Project Description

Huile sur toile

Dimensions : 34 cm x 46 cm

Signed lower right : P.Viez

Buddha near the ruins of the Preah Khan site Cambodia

Live P. French School of Traveling Painters.

 

Preah Khan is a temple built by Khmer King Jayavarman VII around 1191 north of the city of Angkor Thom, on the Angkor site in Cambodia.

History

And Preah Khan (“sacred sword” in Khmer) was a Buddhist monastic complex named Jayaçri (“glorious victory” in Sanskrit) in honor of the victory over the Chams of Jayavarman VII who established it as 1191.

The site served as a temporary city during the construction of Ankgor Thom and the monastery was completed after Jayavarman VII moved into his new palace. (1190).

It is dedicated to Dharanindra Varman II, the father of the builder king who is idealized here in the form of Bodhisattva Avalokiteśvara.

Description

This “flat” temple is surrounded by a first enclosure of approximately 800 m on 700 for 5 m from above, itself bordered by moats of more than 20 m wide. The complex still covers 56 hectares because it is made up of a multitude of constructions made flat, whose tangle is quite complex, due to the various religious foundations that were built there.

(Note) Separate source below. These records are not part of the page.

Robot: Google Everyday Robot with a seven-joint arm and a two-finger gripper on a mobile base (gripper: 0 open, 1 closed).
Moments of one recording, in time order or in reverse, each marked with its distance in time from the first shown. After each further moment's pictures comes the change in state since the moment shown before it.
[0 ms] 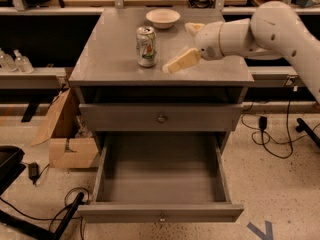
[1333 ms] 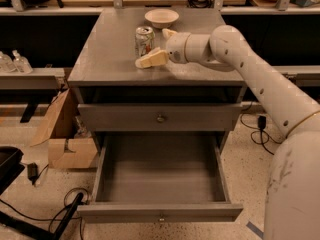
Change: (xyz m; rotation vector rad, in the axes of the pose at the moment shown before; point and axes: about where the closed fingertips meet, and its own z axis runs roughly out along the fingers) arm 0.007 -0.034 0.117 0.045 -0.164 0.117
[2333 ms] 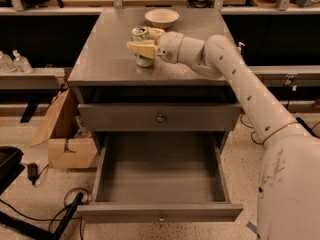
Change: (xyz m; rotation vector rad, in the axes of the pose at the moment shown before) arm -0.036 0.018 0.024 -0.103 -0.286 0.010
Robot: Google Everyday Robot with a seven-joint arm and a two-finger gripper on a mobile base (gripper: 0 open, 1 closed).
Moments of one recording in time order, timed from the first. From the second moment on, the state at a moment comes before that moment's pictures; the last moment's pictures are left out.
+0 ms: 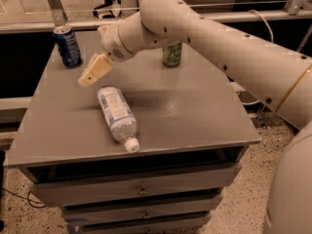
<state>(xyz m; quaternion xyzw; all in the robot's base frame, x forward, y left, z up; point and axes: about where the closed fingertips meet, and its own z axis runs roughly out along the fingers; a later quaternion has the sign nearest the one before) 0.655 0.174 0.904 -0.61 0.61 0.22 0.45</state>
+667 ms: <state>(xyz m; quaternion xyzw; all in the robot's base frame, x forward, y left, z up) 0.719 0.228 0.897 -0.56 0.62 0.24 0.49</state>
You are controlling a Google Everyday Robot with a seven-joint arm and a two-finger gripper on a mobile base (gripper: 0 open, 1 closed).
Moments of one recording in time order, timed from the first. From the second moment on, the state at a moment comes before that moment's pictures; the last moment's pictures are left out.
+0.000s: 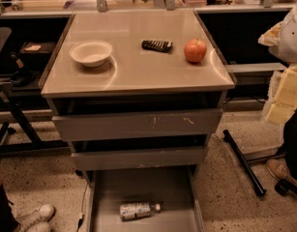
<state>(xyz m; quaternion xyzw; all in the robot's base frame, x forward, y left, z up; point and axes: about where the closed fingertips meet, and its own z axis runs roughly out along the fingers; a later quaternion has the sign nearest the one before) 0.438 -0.217 0.976 -0.60 0.78 -0.03 0.16</state>
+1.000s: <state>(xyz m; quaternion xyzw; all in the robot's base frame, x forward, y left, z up) 0.433 -0.189 0.915 -0.62 0.77 0.00 0.15</state>
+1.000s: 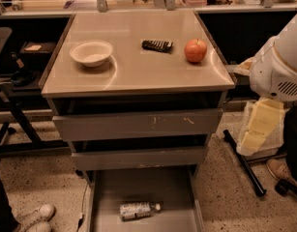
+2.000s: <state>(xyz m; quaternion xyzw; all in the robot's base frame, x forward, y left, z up) 0.402 -0.145 0.839 -0.61 0.77 0.09 0.14</state>
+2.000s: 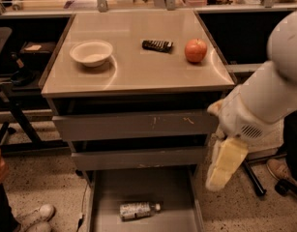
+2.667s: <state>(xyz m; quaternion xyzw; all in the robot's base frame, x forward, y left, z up) 0.382 -0.107 0.753 -0.61 0.77 0.15 0.12</state>
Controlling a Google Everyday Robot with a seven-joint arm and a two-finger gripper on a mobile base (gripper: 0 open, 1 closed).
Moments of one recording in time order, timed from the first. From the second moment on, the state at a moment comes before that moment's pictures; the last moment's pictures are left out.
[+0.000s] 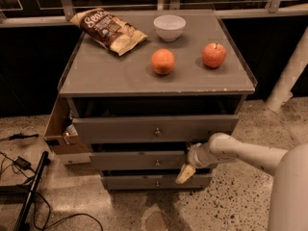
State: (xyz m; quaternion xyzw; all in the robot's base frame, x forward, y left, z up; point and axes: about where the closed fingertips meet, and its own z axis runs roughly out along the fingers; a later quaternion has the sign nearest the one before) arm 0.612 -0.145 0.399 -0.57 0.76 0.12 0.28
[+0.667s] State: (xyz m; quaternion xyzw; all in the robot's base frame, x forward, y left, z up) arm 0.594 -0.151 0.398 -0.55 0.78 0.16 0.24
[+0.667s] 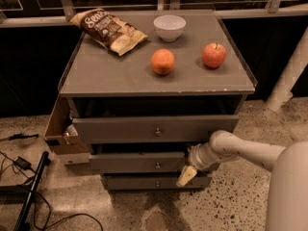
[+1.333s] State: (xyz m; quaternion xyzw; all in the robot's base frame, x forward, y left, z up) arm 0.550 -0.171 0.415 -0.52 0.80 0.21 0.19
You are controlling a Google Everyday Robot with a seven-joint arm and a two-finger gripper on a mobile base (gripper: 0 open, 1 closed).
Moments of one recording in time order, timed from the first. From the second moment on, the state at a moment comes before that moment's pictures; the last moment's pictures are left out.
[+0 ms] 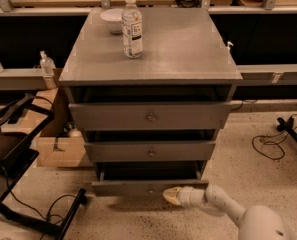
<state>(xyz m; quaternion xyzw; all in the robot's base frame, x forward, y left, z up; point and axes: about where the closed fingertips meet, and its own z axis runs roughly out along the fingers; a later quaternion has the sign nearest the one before) 0.604 -0.116 0.157 -0.43 0.76 0.28 0.40</state>
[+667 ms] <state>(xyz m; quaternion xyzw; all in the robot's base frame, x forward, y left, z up) 0.644 -0.120 0.166 -0.44 0.75 0.27 0.41</state>
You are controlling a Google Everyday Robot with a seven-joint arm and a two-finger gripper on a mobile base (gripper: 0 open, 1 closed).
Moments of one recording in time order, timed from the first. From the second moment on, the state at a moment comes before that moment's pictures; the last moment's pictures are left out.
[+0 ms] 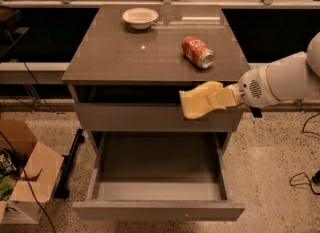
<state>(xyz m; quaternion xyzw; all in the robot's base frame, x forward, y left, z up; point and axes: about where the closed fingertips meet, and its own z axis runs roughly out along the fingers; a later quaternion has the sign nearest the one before) 0.529 -0.165 0.851 -0.23 0.90 0.21 0.31</state>
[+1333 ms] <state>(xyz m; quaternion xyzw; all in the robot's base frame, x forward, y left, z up) 0.640 -0.031 0.913 -0.33 0.84 0.21 0.39</state>
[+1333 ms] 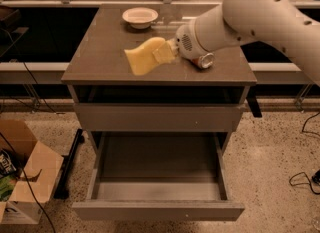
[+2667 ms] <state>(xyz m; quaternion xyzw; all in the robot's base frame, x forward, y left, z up) 0.776 -0.037 0.868 -0.27 0.89 0.18 0.34</state>
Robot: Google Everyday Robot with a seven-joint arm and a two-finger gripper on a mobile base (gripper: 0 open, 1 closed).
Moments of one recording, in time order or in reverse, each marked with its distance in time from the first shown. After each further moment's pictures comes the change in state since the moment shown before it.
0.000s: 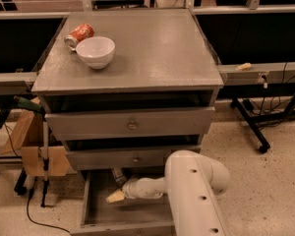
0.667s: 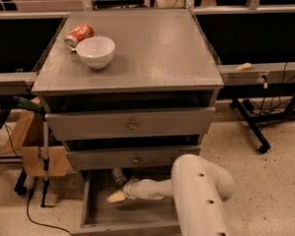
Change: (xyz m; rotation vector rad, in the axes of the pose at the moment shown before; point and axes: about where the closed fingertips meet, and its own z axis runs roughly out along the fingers) arm 0.000 -0.003 0.002 0.004 -0.036 -0.020
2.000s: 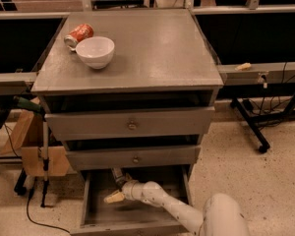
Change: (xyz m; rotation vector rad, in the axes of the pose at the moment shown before) arm -0.019 0.013 0.009 -0.122 -0.245 -0.096
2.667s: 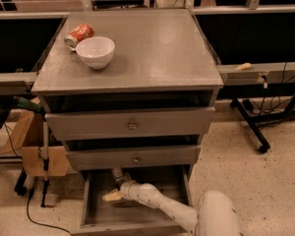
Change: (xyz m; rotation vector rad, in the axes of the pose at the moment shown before) arm 0.001 -0.007 0.017 0.078 -0.002 -0.015
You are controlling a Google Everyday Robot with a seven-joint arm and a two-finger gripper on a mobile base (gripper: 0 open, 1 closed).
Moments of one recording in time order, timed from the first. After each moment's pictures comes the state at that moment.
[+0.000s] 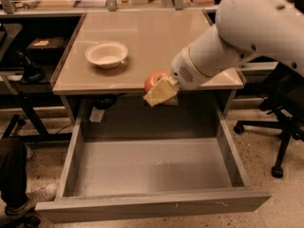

The laterite wall of the 4e enclosure — the outermost — is decorated with 62 immense sandstone garuḍas, temple guardians.

The paved roads which cross the moats are, like in Angkor Thom, decorated with balustrades composed of fabulous giants (deva) tenant a nāga. Originality, the base of these roads is decorated with bas-reliefs.

The large space between the walls was probably once occupied by numerous mainly wooden dwellings. For witnesses only, a stopover lodge on the side of the eastern access road and a dug basin in the northwest corner.

The west gopura of the 3e enclosure is cross-shaped. Its four-pillared porch is topped with a sculpted pediment.. The entrance is preceded on both sides of the passage by guards (Dvarapala) degrees, tall in stature, decapitated.

In the center, the temple is surrounded by a surrounding wall of 210 m on 160 m equipped at the four cardinal points with important entrance pavilions, the most complex of which is that of the East preceded by a large access terrace.

The temple grounds include numerous annex buildings including a “dancing room”, basins, “libraries”, “cloisters” interconnected by galleries that one must cross to reach the sanctuary enclosure, itself a dense tracery of galleries and colonnaded rooms surrounding the central sanctuary tower.

Two giant trees grew on the roof of a gopura. Their great height and inclined position defy the laws of balance, because they are only “moored” by their long roots which flow from the roof and then snake along the ground.

Near the temple, to the east a small taught, and Jayatatāka, of which the Neak Pean marks the center. It is the last taught erected at Angkor ; faced with the rapid silting up of these large reservoirs, the Khmers will now build dam bridges with mixed success.